Going from thinking that I would never find someone who would be open minded enough to want to date me, to having someone look past the fear and accept me for all of me, to then turn around and cut me so deep, let me know that ignorance was not the only thing that I had to be concerned about in regards to STIGMA. I was expecting to have to educate people about my experience, but I wasn’t prepared for the HATE. In the years that followed I struggled with many fake friends and family members who would disclose my status to people with the intent of making me look less attractive. Sometimes it worked, and sometimes it didn’t.
I had to grow to understand that the insults, judgements, and shade that people attempted to throw were actually projections of their own pain and insecurities, and that they had absolutely nothing to do with me. For so long I just let people gossip about their perceptions of my reality. Even today, every time I get up and share my story, I am extremely nervous, and my anxiety starts to kick in. I think it's because I am experiencing PTSD from all of the stuff that I went through growing up, and remembering all the things people said about me. But then as I push through that fear I experience this sort of liberating sensation. I get to portray my experience in the way that I want to, and I get to change the narrative.
In hindsight, I can’t believe I let STIGMA keep me silent for so long. Now that I have embarked on this advocacy journey, it is like I am seeing things through a new set of lenses. I have discovered this new world full of people who can either relate to living with HIV, or with other parts of my story. By remaining silent, I was unconsciously allowing that stigma to perpetuate.
Disclosure has been one of the scariest, most difficult things to deal with in my experience. Yes, I have encountered a lot of ignorance and hate, however, I have also found a lot of people that understand me, and that like me, no love me regardless! I mean, can you blame them?

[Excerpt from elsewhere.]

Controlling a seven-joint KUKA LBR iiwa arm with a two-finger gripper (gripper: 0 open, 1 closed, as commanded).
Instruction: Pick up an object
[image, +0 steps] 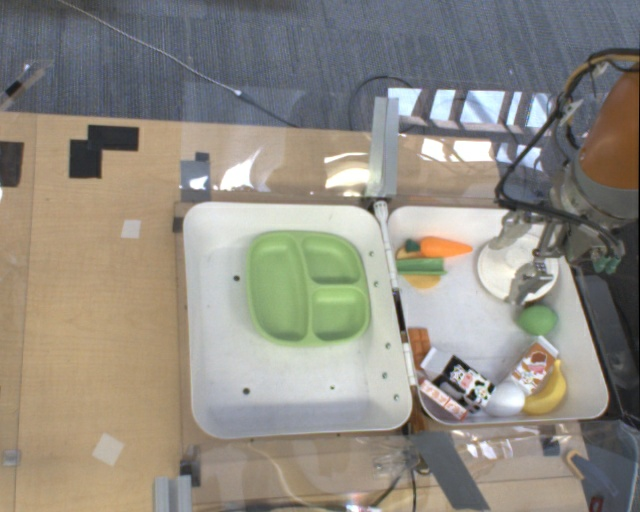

Contrary to what people believe about my experience it has been a BLESSING in disguise, and I know now that this is a GIFT. I believe God created me specifically for this purpose, to change people's perspective on what it means to live with HIV. To KNOW me is to LOVE me, and the beauty in that lies in the fact that my whole being dispels the STIGMA. I am a Beautiful Black Queen, and my status doesn’t change that. I make HIV look sexy.